- 1963 Japanese re-release

Single by Little Richard

from the album Little Richard
- A-side: "Lucille"
- Released: February 1957
- Recorded: October 16, 1956
- Studio: J&M Music, New Orleans, Louisiana
- Genre: Rock and roll
- Length: 2:21
- Label: Specialty
- Songwriter(s): John Marascalco, Leo Price
- Producer(s): Robert "Bumps" Blackwell

Little Richard singles chronology
| "The Girl Can't Help It" (1956) | "Send Me Some Lovin'" (1957) | "Jenny, Jenny" (1957) |

= Send Me Some Lovin' =

"Send Me Some Lovin'" is a 1957 rock and roll standard written by John Marascalco and Leo Price, famously recorded by Little Richard.

==Background==
Little Richard recorded the song October 16, 1956, at J&M Music Shop in New Orleans, Louisiana, recording "The Girl Can't Help It" and "Baby Face" at the same session. Richard's backing band on the session consisted of Lee Allen (tenor saxophone), Alvin "Red" Tyler (baritone saxophone), Edgar Blanchard (guitar), Frank Fields (bass), and Earl Palmer (drums). Specialty Records owner Art Rupe produced the recording.

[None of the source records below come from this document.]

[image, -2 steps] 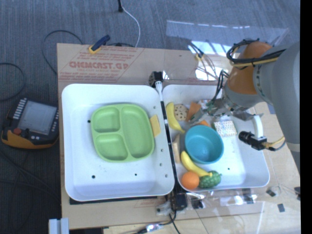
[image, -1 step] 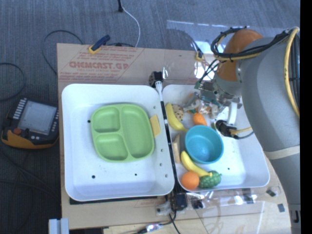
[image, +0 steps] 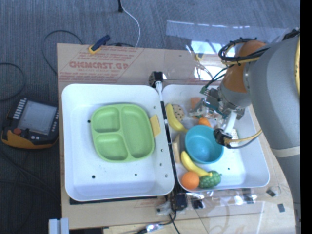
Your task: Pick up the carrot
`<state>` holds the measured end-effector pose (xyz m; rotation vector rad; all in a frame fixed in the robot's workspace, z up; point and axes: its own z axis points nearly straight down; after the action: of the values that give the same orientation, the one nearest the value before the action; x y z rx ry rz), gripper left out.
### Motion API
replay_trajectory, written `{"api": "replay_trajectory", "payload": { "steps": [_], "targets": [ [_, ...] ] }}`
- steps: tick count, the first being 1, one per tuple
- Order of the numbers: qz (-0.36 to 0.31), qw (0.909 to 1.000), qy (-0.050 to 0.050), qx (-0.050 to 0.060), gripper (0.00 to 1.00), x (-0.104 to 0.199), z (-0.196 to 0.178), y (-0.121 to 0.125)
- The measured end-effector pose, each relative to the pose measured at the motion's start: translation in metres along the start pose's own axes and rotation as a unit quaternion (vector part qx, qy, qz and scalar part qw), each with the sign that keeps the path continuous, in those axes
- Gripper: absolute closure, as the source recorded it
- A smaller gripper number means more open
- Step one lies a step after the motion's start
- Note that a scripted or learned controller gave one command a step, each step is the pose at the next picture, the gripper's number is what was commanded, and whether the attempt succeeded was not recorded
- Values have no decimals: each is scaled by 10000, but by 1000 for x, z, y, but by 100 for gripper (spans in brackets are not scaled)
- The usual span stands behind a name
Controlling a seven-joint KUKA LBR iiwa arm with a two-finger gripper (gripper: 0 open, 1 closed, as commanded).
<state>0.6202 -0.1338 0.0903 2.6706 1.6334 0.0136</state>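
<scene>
The broccoli (image: 210,180) and the orange (image: 190,180) lie at the near edge of the right bin (image: 253,169). The carrot (image: 204,123) (partly hidden) lies just behind the blue bowl (image: 204,144), under the gripper (image: 210,112). The green plate (image: 121,132) is in the left bin (image: 78,179).

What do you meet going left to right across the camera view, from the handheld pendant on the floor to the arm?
Pendant with screen → left white bin → green divided plate → small yellow block → blue bowl → gripper → grey arm.
</scene>
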Motion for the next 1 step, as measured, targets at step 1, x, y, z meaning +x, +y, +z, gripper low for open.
{"api": "replay_trajectory", "payload": {
  "steps": [1],
  "targets": [
    [-9,10000,-21,-8,0,2,-1,-25]
  ]
}}
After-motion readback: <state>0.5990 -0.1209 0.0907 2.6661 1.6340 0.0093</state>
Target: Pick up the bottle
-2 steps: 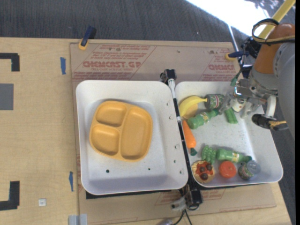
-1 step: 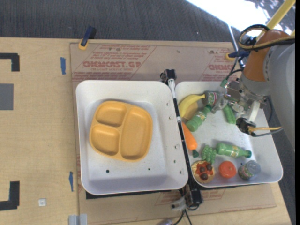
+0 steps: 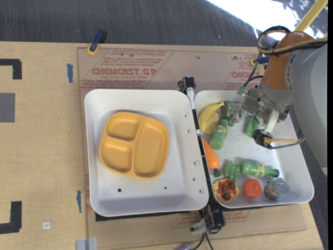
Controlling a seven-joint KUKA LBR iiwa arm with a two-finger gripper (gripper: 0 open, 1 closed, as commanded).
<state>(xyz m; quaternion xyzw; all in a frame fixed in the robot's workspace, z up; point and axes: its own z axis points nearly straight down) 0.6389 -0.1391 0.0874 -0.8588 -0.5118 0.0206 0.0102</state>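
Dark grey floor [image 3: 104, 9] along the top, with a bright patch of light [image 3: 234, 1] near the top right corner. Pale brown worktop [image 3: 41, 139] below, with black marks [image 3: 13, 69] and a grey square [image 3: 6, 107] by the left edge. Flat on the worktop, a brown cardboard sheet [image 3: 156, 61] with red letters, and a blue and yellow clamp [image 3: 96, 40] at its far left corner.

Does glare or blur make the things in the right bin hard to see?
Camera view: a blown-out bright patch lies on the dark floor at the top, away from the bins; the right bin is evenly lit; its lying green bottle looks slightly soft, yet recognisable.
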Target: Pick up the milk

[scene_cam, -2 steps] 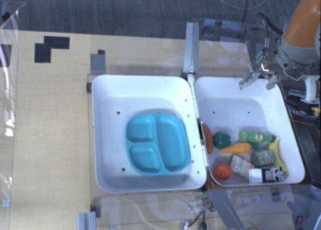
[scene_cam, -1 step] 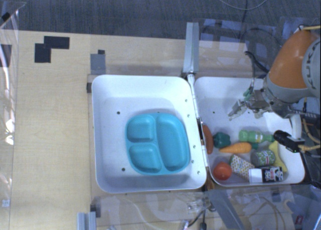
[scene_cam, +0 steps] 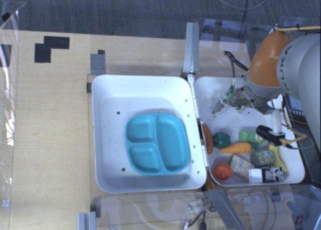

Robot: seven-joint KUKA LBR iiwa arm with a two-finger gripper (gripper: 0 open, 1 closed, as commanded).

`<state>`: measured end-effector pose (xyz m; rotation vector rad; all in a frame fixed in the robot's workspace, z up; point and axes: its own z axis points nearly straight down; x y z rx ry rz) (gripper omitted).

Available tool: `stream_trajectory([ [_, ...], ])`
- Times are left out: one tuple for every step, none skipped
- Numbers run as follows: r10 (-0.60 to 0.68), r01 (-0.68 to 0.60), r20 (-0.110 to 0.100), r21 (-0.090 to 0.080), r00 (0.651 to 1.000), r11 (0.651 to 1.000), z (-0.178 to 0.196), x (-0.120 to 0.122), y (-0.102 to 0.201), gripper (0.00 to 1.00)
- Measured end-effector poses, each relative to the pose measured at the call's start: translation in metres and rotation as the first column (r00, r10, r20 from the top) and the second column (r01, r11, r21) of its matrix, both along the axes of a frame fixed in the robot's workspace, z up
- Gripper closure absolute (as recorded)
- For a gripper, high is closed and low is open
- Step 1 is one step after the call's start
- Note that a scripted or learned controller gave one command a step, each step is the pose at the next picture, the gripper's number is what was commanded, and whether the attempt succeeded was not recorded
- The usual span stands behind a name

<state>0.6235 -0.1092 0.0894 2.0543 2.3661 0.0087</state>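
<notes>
The milk (scene_cam: 266,175) is a small white carton with black patches. It lies on its side at the front right corner of the right bin (scene_cam: 210,86). My gripper (scene_cam: 224,102) hangs over the back part of that bin, well behind the milk and to its left. It stands open with nothing between its fingers. The grey arm with its orange band (scene_cam: 263,63) comes in from the right.
Around the milk lie a patterned box (scene_cam: 241,166), a red tomato (scene_cam: 222,171), an orange carrot (scene_cam: 235,148), a green pepper (scene_cam: 220,139), a dark can (scene_cam: 262,157) and a yellow piece (scene_cam: 279,156). The left bin (scene_cam: 108,124) holds a blue divided tray (scene_cam: 157,142).
</notes>
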Motion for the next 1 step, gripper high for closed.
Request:
stream_trajectory([
  [-0.187,0.187,-0.001,0.001,0.982,0.982,-0.0015,0.0479,-0.0239,0.00],
])
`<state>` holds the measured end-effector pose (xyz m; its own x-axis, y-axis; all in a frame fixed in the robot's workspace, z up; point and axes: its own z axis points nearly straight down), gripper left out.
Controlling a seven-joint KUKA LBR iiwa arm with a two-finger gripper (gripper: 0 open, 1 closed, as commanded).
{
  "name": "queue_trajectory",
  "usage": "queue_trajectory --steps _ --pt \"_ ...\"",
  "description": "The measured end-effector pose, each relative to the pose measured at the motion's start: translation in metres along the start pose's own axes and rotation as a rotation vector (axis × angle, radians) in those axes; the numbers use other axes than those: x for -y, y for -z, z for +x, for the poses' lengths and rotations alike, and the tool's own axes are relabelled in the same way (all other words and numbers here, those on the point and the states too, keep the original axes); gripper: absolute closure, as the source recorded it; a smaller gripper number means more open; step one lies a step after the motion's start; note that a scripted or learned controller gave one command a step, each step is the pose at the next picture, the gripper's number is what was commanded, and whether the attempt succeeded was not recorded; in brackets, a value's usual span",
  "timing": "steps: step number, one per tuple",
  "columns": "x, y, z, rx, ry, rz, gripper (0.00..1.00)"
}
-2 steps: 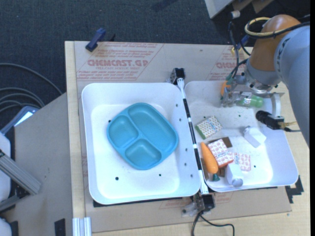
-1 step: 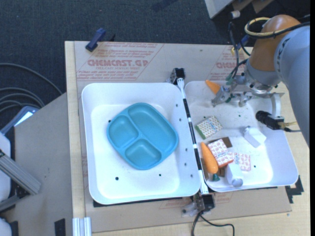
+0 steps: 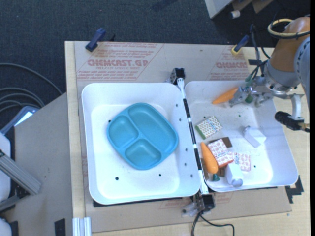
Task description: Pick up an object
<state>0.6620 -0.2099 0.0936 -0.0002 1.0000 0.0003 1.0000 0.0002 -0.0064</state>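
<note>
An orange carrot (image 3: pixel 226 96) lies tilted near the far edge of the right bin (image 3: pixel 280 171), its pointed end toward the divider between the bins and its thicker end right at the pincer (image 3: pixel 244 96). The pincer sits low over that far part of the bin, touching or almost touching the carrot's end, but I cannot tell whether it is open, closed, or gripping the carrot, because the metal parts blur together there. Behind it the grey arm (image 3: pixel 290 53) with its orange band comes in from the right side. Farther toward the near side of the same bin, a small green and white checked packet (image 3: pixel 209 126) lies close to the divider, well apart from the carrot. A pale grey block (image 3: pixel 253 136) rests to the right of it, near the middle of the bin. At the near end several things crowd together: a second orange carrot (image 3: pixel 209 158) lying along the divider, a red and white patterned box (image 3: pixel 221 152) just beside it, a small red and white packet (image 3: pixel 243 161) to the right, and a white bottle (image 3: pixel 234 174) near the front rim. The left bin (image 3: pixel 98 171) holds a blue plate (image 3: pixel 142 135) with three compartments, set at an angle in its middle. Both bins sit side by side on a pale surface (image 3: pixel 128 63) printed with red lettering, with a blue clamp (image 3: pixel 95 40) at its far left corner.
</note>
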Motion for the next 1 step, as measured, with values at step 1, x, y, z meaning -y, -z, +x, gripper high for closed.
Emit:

Specialty released Little Richard's track as a single in February 1957. The song also appeared on his second album in 1958. The song was also recorded by The Crickets for their 1957 debut album, The "Chirping" Crickets, and by various other artists including Sam Cooke, Brenda Lee, Dean Martin, James Booker, Stevie Wonder, Hank Williams Jr., Otis Redding, Gene Vincent, and John Lennon.